Tout dépendait maintenant de la troisième épreuve. Encore ce succès,
Jean épousait la princesse, et à la mort du roi il héritait du trône. Dans le cas
contraire, il perdait la vie, et le sorcier mangeait ses beaux yeux bleus.
La veille au soir, Jean se coucha de bonne heure, fit sa prière et s’endormit
tranquillement. Mais son compagnon reprit les ailes du cygne, s’attacha le
sabre au côté, et s’envola vers le château, emportant les trois verges.
La nuit était terrible, la tempête arrachait les ardoises des toits, et les
arbres du jardin, où pendaient les squelettes, pliaient comme des roseaux à
chaque coup de vent. Les éclairs se succédaient sans relâche, et pendant toute
la nuit ce ne fut qu’un coup de tonnerre. La fenêtre s’ouvrit, et la princesse
s’envola. Elle était pâle comme la mort mais elle se riait du mauvais temps,
qu’elle trouvait encore trop doux. Son manteau blanc, pareil à une voile
de navire, tourbillonnait dans l’air. Le compagnon de voyage la frappait si
rudement de ses trois verges, que des gouttes de sang tombaient à terre, et
qu’à la fin elle put à peine continuer son vol. Cependant elle arriva à la
montagne.
« Il grêle, et le vent est furieux, dit-elle ; jamais je ne suis sortie par un
temps comme celui-là.
– Quelquefois on se fatigue même du bien, » répondit le sorcier.
Elle lui raconta que Jean avait deviné juste la seconde fois. S’il réussissait
encore le lendemain, c’en était fait ; elle ne pourrait plus retourner à la
montagne ni pratiquer ses sortilèges. Elle en était bien affligée.

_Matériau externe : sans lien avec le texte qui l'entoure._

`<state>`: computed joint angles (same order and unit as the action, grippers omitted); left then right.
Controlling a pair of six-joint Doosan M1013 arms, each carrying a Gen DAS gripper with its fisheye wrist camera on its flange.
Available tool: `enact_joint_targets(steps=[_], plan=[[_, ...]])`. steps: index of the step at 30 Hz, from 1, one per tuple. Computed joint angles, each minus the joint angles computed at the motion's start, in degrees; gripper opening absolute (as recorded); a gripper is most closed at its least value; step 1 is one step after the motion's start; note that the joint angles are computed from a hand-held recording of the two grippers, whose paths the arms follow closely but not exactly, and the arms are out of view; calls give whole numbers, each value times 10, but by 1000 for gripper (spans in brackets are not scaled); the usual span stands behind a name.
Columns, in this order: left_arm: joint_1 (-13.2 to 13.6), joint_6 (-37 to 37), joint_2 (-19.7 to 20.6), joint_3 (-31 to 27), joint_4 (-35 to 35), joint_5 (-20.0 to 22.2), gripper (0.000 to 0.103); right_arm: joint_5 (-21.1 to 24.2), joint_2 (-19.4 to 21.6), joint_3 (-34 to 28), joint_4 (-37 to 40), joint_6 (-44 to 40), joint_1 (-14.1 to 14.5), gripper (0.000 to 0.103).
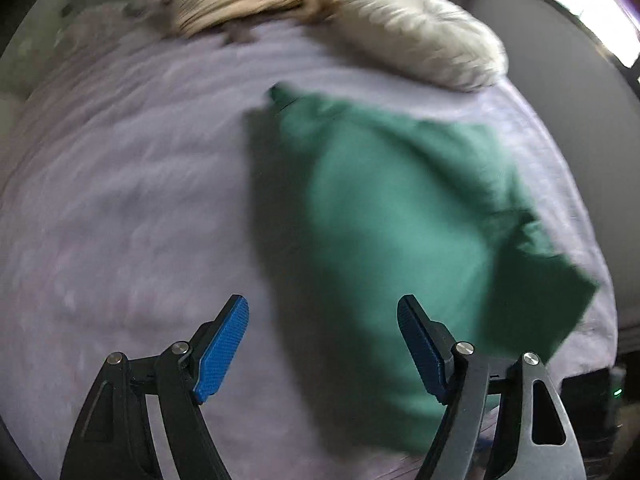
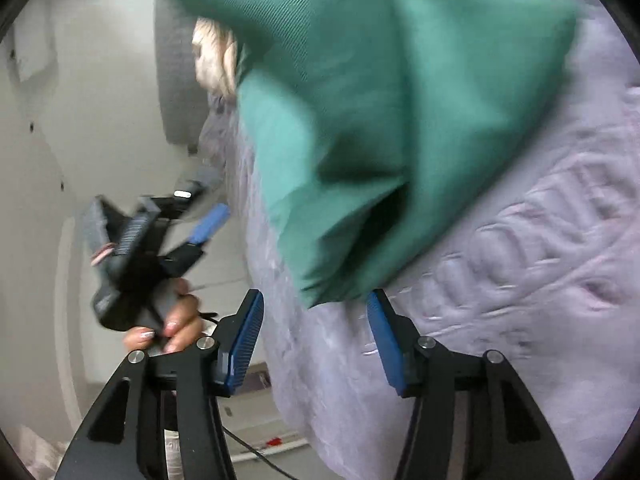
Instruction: Fold large clothes
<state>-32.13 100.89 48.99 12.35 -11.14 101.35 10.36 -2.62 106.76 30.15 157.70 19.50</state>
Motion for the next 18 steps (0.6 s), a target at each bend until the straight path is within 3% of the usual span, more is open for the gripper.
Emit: enact_joint_targets(steps=[3, 4, 6, 10, 13, 16, 18], plan=[[7, 9, -36, 76, 15, -25, 78, 35, 15, -23, -59, 42, -13, 59], [8, 12, -42, 89, 15, -31, 78, 41, 21, -29, -68, 50, -16, 51], [12, 25, -60, 119, 10, -50, 78, 60, 30, -42, -27, 11, -26, 15], [16, 28, -63, 122, 1, -54, 78, 57, 46, -76, -78, 41, -7, 11], [11, 26, -60, 132, -6, -40, 78, 70, 68, -79, -10, 4, 1, 9], [0, 44, -84, 186, 26, -65, 78, 69, 72, -71, 85, -48, -2, 11], [4, 45, -95, 206, 9, -83, 78, 132, 65, -90, 58, -62, -12, 17]])
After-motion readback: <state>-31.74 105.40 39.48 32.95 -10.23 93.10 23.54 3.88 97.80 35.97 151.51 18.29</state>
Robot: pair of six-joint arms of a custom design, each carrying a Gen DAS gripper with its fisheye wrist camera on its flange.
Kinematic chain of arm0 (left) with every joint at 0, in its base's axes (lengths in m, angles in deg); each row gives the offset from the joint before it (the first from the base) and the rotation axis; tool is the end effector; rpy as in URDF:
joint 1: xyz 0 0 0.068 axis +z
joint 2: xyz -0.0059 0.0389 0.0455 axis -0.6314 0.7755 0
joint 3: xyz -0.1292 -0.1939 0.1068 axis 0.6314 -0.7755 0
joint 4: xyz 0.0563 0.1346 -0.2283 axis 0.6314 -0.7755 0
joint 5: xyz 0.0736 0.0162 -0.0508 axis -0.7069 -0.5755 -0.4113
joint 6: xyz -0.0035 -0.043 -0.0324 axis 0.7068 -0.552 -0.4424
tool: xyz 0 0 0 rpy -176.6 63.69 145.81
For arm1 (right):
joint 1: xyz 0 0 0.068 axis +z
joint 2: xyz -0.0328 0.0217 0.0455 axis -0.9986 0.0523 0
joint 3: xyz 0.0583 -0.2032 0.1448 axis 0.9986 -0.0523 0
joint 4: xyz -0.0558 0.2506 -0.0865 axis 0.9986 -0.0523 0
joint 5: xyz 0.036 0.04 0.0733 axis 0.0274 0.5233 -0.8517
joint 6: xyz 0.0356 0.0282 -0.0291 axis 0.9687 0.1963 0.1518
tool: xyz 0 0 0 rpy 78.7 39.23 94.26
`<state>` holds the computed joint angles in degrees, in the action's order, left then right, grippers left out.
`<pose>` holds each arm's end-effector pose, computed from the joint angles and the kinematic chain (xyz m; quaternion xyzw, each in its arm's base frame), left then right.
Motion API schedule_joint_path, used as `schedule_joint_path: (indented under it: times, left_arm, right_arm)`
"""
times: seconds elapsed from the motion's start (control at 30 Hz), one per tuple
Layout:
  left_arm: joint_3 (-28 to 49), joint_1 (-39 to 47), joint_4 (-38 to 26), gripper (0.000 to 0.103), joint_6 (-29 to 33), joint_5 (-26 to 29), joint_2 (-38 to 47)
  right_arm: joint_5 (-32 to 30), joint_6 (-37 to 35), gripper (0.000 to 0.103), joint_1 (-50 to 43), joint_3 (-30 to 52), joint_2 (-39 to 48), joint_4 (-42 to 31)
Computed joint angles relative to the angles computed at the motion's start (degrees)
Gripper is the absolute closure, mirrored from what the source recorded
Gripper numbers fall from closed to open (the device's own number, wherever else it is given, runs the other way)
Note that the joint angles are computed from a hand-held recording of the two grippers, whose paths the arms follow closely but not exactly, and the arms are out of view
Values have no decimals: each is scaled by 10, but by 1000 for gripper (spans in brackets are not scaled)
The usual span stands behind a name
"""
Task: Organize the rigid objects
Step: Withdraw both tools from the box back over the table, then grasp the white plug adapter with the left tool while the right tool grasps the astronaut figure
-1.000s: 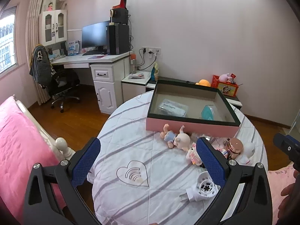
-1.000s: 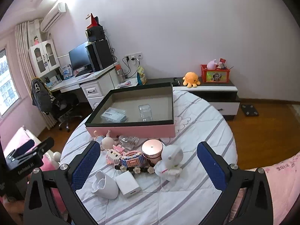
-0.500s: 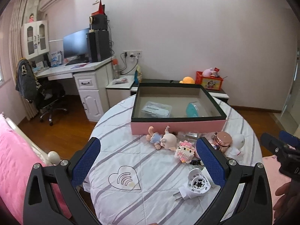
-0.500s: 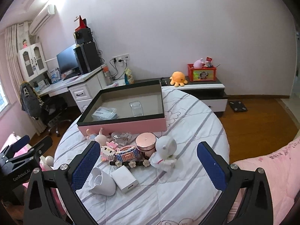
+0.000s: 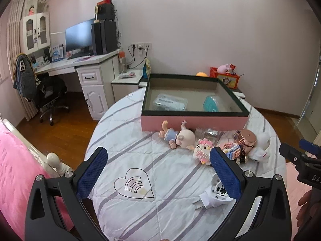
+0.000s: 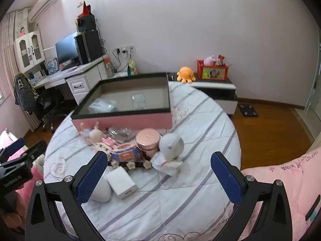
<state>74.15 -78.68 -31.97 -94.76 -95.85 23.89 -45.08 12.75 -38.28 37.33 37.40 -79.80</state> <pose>0.1574 -0.1035 0.1782 -0.0638 0.8933 0.0175 0.4446 0.1884 0.1893 0.1844 -0.0425 0.9096 0.0528 0.4099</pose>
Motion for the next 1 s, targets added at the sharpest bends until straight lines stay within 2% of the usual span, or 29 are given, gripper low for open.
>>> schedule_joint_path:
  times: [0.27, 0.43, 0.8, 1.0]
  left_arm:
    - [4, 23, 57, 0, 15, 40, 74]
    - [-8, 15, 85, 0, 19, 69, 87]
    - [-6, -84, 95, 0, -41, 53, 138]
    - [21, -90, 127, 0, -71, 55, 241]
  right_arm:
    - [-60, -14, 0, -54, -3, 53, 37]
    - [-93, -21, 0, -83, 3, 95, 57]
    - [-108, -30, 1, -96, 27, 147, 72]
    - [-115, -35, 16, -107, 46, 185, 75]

« Cette fois, il ne devinera pas, dit le sorcier, ou il faudrait qu’il fût plus
grand sorcier que moi. En attendant, amusons-nous. »
Il prit la princesse par les deux mains, et ils dansèrent en rond avec les
deux fantômes et les feux follets qui étaient dans la salle. Les araignées
rouges sautaient joyeusement sur le mur, les fleurs de feu étincelaient ; le
hibou battait du tambour, le cri-cri chantait, les sauterelles noires jouaient
de la guimbarde. En vérité, le bal était fort animé !
Lorsqu’ils eurent assez dansé, la princesse dut s’en retourner, pour
qu’on ne s’aperçût pas de son absence au château. Le sorcier offrit de
l’accompagner.
Ils s’envolèrent par le mauvais temps, et le compagnon de voyage usa ses
trois verges sur leurs épines dorsales. Jamais le sorcier ne s’était promené
sous une grêle semblable. Près du château, il fit ses adieux à la princesse, en
lui disant tout bas : « Pense à ma tête. »
Mais le compagnon de voyage l’avait entendu. Au moment même où la
princesse se glissa par sa fenêtre dans sa chambre à coucher, il saisit le sorcier
par sa longue barbe noire, et lui coupa sa vilaine tête au ras des épaules.